What is being asked: When scanning the data, count every line with "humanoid" in it, and report only the resulting number.

[Dataset excerpts]
━━━━━━━━

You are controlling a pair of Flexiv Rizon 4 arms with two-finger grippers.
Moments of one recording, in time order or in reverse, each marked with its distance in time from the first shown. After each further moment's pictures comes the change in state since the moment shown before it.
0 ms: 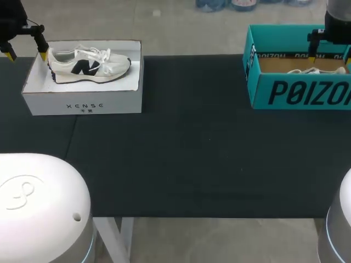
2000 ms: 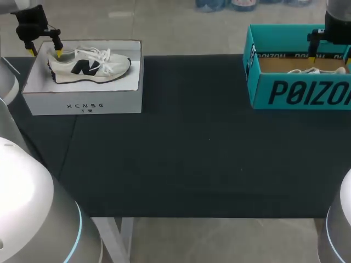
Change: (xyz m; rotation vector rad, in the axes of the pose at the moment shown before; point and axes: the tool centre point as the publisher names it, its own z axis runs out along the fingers) left arm 0.061 0.207 0.144 0.014 0.021 0.048; right arm 0.000 0.000 0.000 0.000 0.000 0.000
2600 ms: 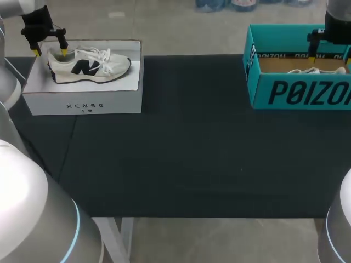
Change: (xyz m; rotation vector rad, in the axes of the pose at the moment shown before) left arm -0.011 0.014 0.007 -0.036 0.005 -0.084; right arm 0.000 0.000 0.000 0.000 0.000 0.000
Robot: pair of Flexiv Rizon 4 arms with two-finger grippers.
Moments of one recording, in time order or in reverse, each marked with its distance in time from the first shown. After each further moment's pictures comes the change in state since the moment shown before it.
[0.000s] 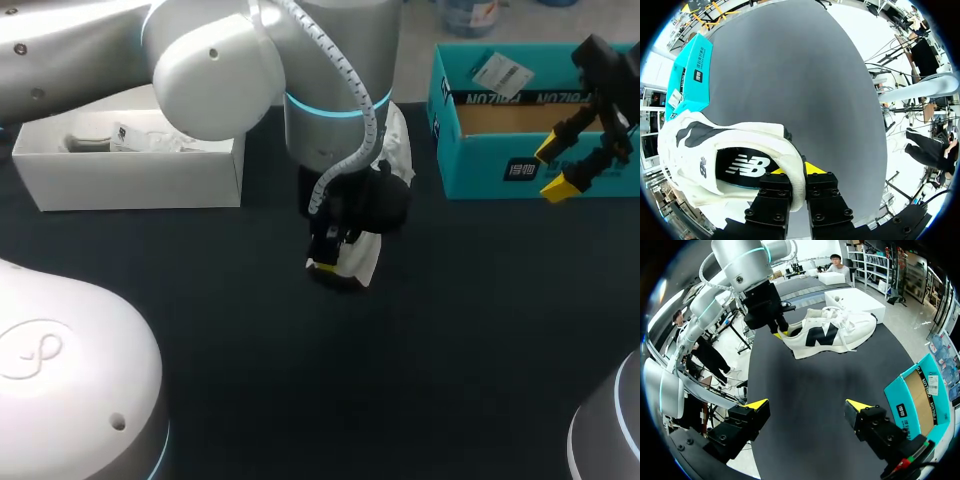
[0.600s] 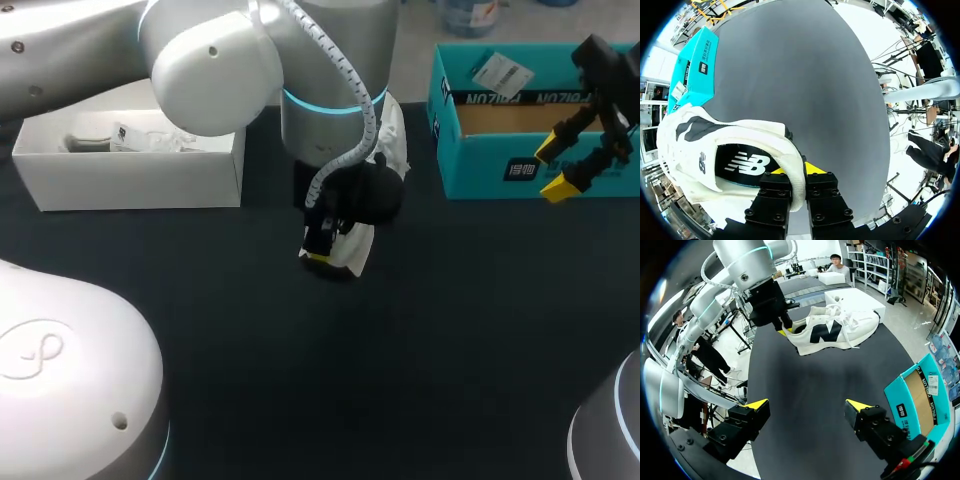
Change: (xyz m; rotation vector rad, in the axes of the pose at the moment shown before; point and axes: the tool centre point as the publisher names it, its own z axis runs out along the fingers) left arm -0.015 0.016 -0.001 -0.029 -0.022 -0.033; right arm 0.000 0.000 0.000 0.000 0.000 0.000
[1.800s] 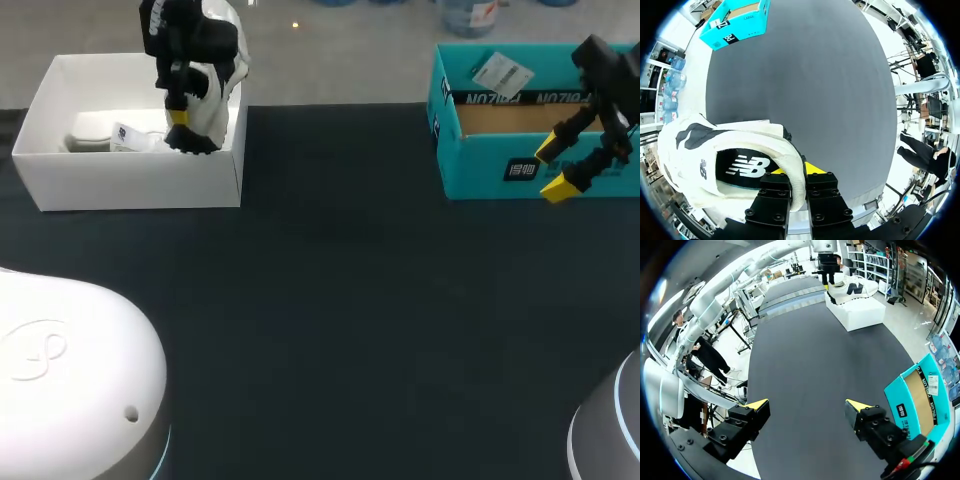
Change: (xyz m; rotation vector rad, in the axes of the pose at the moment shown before) left arm -0.167 0.256 -0.019 -0.028 0.112 -0.174; right arm 0.000 0.000 0.000 0.000 0.000 0.000
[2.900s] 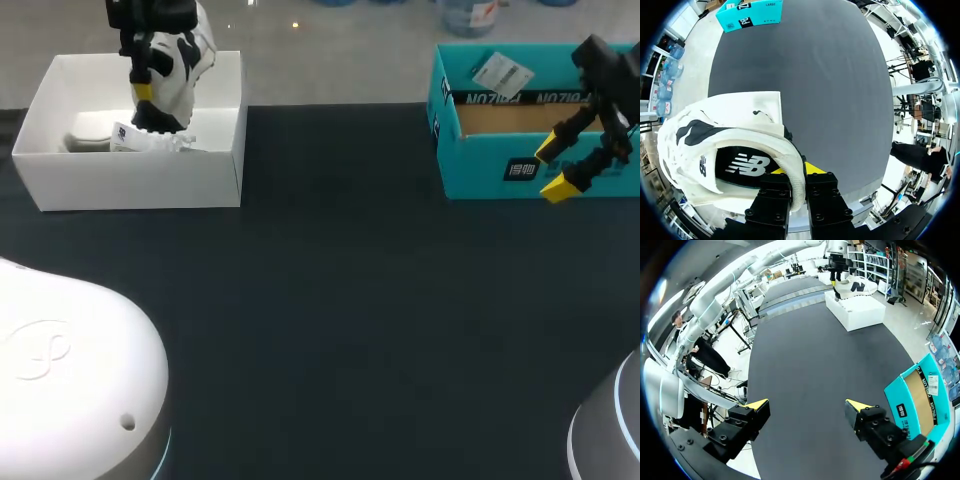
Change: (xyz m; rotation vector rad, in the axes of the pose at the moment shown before) left arm -0.051 0.063 0.004 0.011 0.083 -0.039; right arm 0.000 0.000 0.000 0.000 0.000 0.000
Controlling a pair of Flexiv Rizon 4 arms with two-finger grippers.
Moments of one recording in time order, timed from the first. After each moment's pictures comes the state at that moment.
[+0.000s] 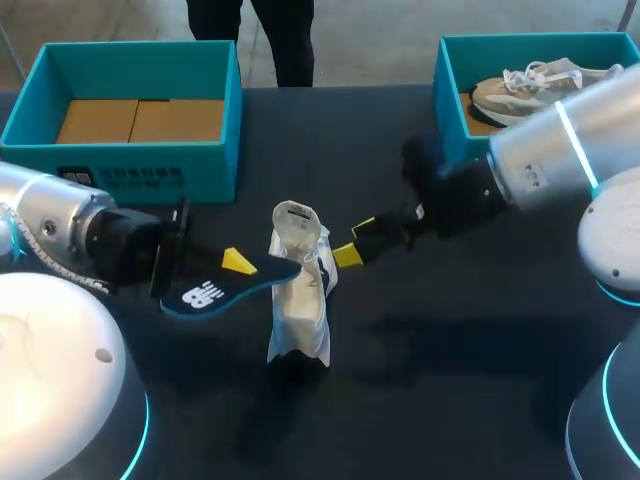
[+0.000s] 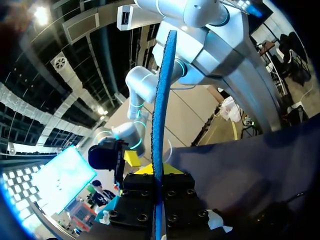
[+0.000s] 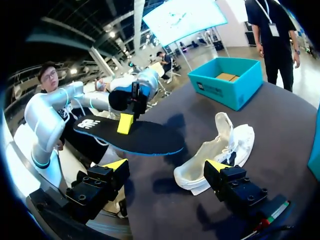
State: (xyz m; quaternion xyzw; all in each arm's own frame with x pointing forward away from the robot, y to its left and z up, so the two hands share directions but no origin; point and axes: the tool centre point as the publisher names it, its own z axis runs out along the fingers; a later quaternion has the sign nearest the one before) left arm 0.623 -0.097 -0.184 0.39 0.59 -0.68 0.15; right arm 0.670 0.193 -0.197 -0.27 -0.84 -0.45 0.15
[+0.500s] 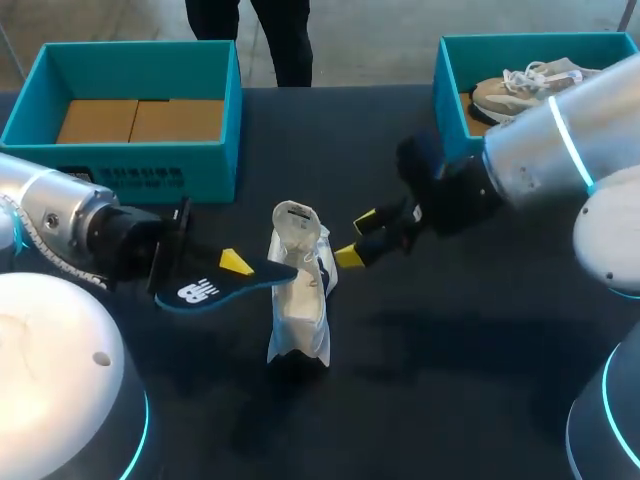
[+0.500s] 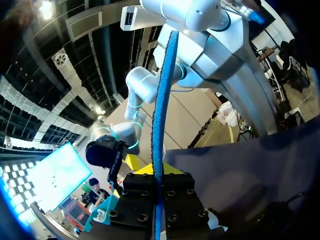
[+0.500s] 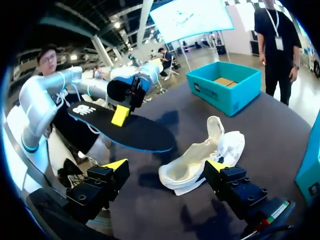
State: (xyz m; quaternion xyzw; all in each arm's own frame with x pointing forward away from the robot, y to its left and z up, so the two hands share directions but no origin) left arm 0.629 -0.090 -0.192 0.39 0.60 -0.69 0.13; right arm 0.684 0.186 -0.212 -0.23 -0.87 -0.44 0.08
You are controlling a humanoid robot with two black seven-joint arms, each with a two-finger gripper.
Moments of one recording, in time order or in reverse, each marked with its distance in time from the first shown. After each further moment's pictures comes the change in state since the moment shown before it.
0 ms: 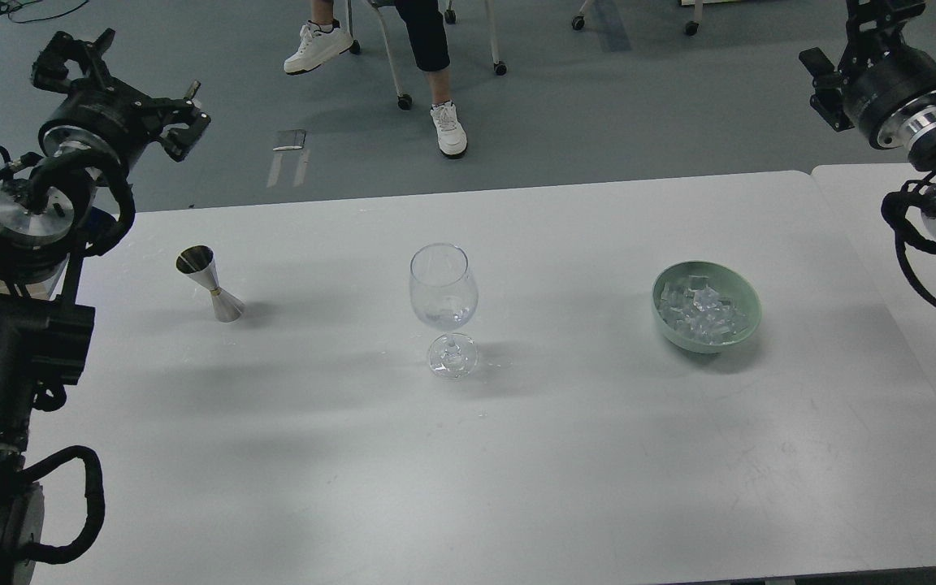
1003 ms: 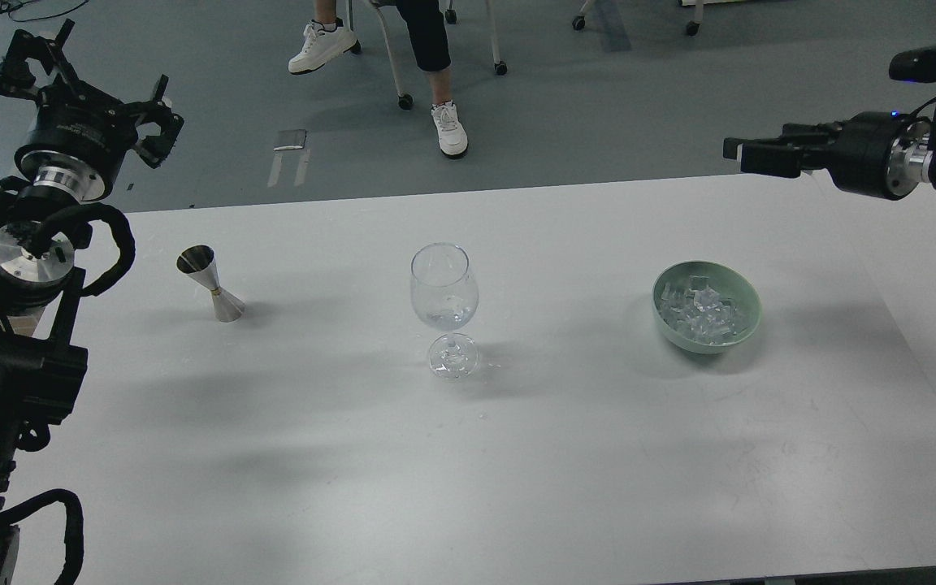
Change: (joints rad) left arm 0.084 0.017 0.080 -0.065 0.118 -0.097 -0.202; right arm 0.223 -0.154 -0.681 0.109 -0.776 0.011 0.160
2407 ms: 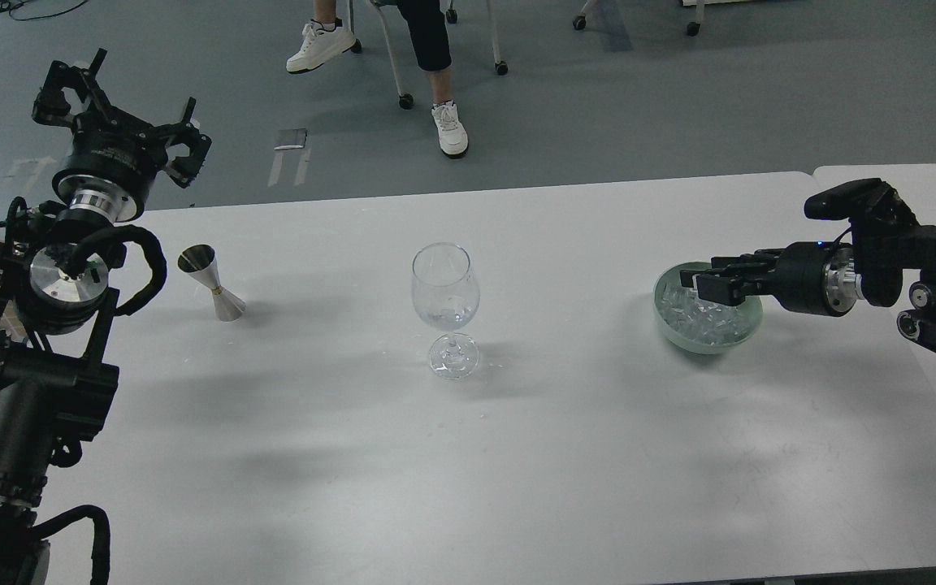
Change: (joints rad) left arm 0.037 -0.064 -0.002 -0.012 -0.003 -0.004 -0.029; right arm -0.169 0.055 -0.044 0.085 -0.076 -0.057 -0.001
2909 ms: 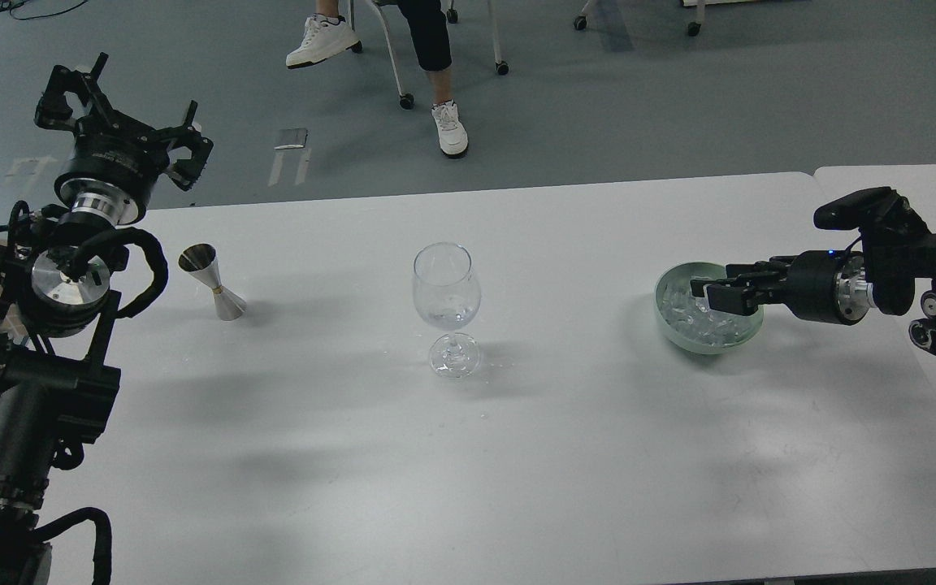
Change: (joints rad) left arm 0.010 -0.004 -0.006 0.000 -0.007 -0.002 0.000; right arm -0.017 -0.019 -0.001 -0.003 -0.008 -0.007 0.003
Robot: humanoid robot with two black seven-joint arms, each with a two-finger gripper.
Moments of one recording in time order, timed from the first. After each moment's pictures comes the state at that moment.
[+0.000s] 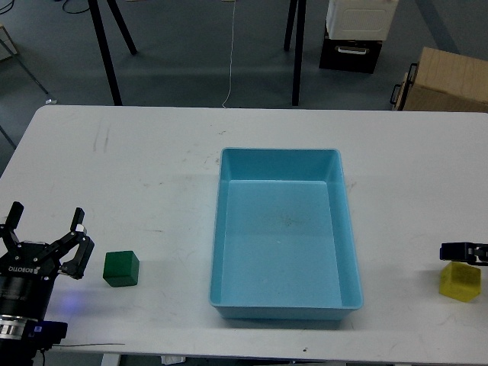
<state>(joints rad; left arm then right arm) 0.40 0.03 -1.58 -1.62 -0.24 -0.49 0.18 1.36 -1.14 -0.67 1.68 -0.92 0.12 -0.24</state>
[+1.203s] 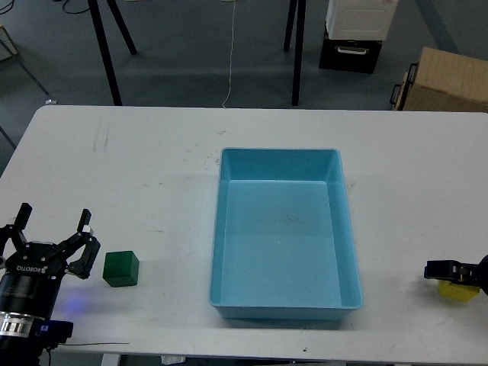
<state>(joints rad) 0.38 0.03 -1.56 -1.58 -0.23 -0.49 0.18 1.22 -1.05 -0.59 1.69 -0.82 0.05 -0.23</state>
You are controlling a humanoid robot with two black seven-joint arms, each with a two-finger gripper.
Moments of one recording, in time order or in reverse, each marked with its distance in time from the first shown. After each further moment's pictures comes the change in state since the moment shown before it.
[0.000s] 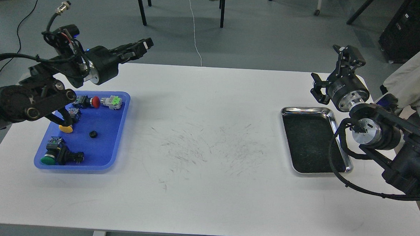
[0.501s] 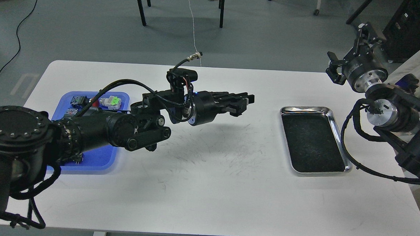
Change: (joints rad) left arm 0.020 -0.438 0.176 0.113 0.041 0.055 0.000; right arm 0.084 -0.054 0.002 -0.024 0.017 -0.005 -0.017
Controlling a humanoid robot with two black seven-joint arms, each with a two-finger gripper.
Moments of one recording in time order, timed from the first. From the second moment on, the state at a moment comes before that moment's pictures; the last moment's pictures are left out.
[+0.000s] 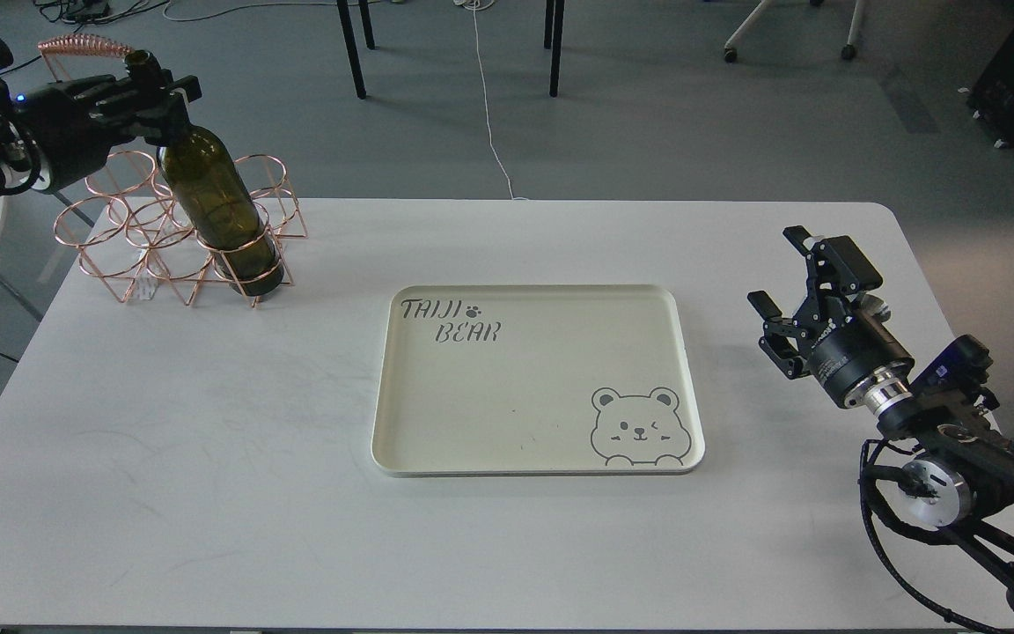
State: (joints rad) left arm -0.98 0.69 -0.60 -0.72 1.76 -0.09 -0.49; right arm 0.40 -0.58 0.62 1.22 -0.36 0.02 0.49
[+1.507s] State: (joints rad) left arm -0.65 0.98 -0.73 -1.28 1.20 -0.09 -0.49; right arm 0.40 -0.53 0.72 1.22 -0.36 0.00 0.49
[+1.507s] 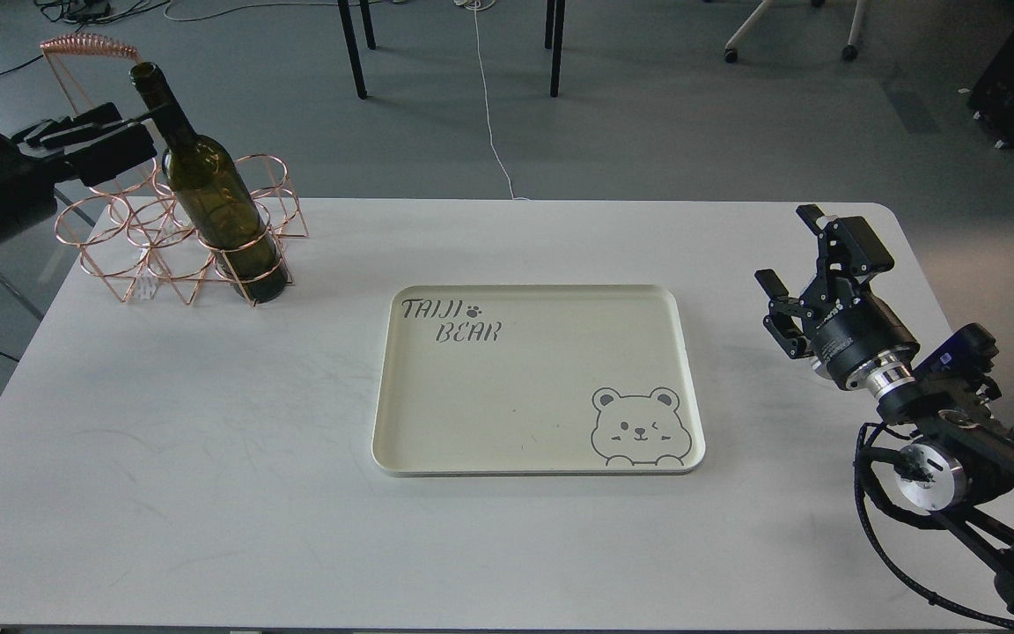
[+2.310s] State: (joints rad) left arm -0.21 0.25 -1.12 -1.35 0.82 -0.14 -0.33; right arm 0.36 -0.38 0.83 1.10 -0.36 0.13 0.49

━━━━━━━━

Written solution: 4